L’ANRT fixe de nouvelles règles pour les opérations promotionnelles

Toute offre doit être soumise à l’agence au moins trois jours avant sa date de lancement.
L’intervalle entre les promotions ne doit pas être inférieur à deux
semaines.

La guerre fait rage dans le secteur des télécommunications. Pour gagner des parts de marché ou consolider leurs positions, les opérateurs lancent des offres promotionnelles à longueur d’année. Les offres sont si nombreuses – et souvent confuses – que le client a du mal à s’y retrouver. Primo, très peu de consommateurs sont en mesure de comparer les avantages et inconvénients avant de prendre une décision. Secundo, les offres promotionnelles, notamment celles ayant trait aux recharges doubles, sont devenues si fréquentes que l’on a l’impression que le prix réel des communications est la moitié de celui qu’on laisse entendre au client. L’Agence nationale de réglementation des télécommunications (ANRT) a donc décidé de mettre fin à cette braderie et, le 11 septembre dernier, elle a précisé les règles régissant désormais les conditions des promotions.

Les opérateurs ont bien accepté la clarification des règles du jeu
Ainsi, l’ANRT s’octroie la primeur du contenu de l’offre, trois jours au moins avant la date de lancement prévue. Ce délai lui laisse le temps d’examiner et éventuellement de s’opposer ou de modifier les termes des projets de promotion qui lui sont soumis.
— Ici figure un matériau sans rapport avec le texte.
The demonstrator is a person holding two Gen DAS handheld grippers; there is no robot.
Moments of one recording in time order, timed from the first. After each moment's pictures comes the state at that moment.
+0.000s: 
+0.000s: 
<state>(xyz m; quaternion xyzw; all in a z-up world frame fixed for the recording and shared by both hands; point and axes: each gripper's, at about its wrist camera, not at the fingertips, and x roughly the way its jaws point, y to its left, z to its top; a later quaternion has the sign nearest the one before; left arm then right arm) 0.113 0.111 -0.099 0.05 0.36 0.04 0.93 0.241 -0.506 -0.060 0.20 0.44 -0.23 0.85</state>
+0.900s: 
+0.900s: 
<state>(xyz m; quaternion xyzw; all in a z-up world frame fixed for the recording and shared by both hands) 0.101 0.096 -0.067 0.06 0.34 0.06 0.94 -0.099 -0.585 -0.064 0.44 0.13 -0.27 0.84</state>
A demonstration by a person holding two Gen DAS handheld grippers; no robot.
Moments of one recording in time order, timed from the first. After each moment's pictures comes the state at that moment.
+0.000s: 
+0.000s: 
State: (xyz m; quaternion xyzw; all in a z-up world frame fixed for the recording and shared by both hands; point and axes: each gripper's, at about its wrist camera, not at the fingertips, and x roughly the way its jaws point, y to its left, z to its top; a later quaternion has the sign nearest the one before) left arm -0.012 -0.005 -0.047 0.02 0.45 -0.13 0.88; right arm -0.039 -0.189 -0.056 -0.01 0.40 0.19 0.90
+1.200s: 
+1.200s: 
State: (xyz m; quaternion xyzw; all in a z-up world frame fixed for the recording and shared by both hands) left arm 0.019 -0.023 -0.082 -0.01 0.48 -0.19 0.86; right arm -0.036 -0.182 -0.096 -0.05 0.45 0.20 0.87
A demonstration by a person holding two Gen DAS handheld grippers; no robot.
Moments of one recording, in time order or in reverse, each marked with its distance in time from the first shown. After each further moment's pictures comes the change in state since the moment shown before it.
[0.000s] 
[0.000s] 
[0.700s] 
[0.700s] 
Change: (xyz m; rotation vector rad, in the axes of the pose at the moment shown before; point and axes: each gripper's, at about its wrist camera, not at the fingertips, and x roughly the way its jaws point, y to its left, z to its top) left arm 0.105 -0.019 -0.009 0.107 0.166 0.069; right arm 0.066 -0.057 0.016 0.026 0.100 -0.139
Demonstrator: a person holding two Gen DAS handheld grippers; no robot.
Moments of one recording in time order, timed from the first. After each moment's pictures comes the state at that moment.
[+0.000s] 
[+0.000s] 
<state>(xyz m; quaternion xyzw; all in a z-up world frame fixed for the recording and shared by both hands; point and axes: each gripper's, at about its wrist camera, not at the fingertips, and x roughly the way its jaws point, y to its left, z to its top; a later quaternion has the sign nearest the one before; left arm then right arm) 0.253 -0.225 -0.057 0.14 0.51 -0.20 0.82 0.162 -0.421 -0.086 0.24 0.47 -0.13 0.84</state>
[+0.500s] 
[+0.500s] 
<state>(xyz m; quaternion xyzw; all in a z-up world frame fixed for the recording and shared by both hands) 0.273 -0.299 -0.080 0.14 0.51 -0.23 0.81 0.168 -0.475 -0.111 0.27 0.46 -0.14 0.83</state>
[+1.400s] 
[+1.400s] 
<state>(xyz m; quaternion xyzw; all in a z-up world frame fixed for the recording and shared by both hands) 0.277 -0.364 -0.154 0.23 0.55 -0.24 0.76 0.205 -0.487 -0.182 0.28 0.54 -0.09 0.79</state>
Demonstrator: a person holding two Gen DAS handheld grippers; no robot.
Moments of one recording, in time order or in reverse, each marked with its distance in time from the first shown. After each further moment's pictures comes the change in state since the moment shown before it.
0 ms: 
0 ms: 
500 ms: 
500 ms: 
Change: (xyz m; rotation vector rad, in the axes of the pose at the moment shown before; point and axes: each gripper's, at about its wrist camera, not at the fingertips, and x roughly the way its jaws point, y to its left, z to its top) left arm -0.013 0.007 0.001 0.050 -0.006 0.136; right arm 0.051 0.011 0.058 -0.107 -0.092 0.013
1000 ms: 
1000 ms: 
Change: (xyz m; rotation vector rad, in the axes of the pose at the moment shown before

Elle exige également et veille à la clarté la plus totale dans les publicités accompagnant les offres promotionnelles. L’autre aspect concerné par la décision de l’ANRT : la durée des campagnes. Pour un service qui vient d’être lancé, la promotion ne doit pas dépasser 15 jours, période renouvelable, mais qui ne doit pas excéder trois mois au total, sur accord préalable de l’agence.

Pour ce qui est des recharges relatives aux services téléphoniques ou à internet, l’intervalle entre les promotions ne doit pas être inférieur à deux semaines, sauf dérogation accordée par l’ANRT.
Par cette décision que certains jugent tardive eu égard à la surenchère des différents opérateurs, l’ANRT ne fait que remplir l’un de ses rôles de régulation des télécoms. Le marché doit en effet remplir toutes les conditions d’une concurrence saine mais stimulante et au bénéfice du consommateur. La présence de plusieurs opérateurs de taille différente impose donc une vigilance accrue, pour sauvegarder les intérêts des uns et des autres. L’ANRT, qui avait recueilli des éloges internationaux lors de la libéralisation du secteur, se doit de relever le challenge de la transparence et de l’égalité entre petits et grands opérateurs, dans les télécoms en général et pas seulement la téléphonie. Du côté des opérateurs, la clarification des règles du jeu a été bien acceptée parce qu’il s’agit d’une question d’adaptation ne remettant pas en cause leur démarche marketing.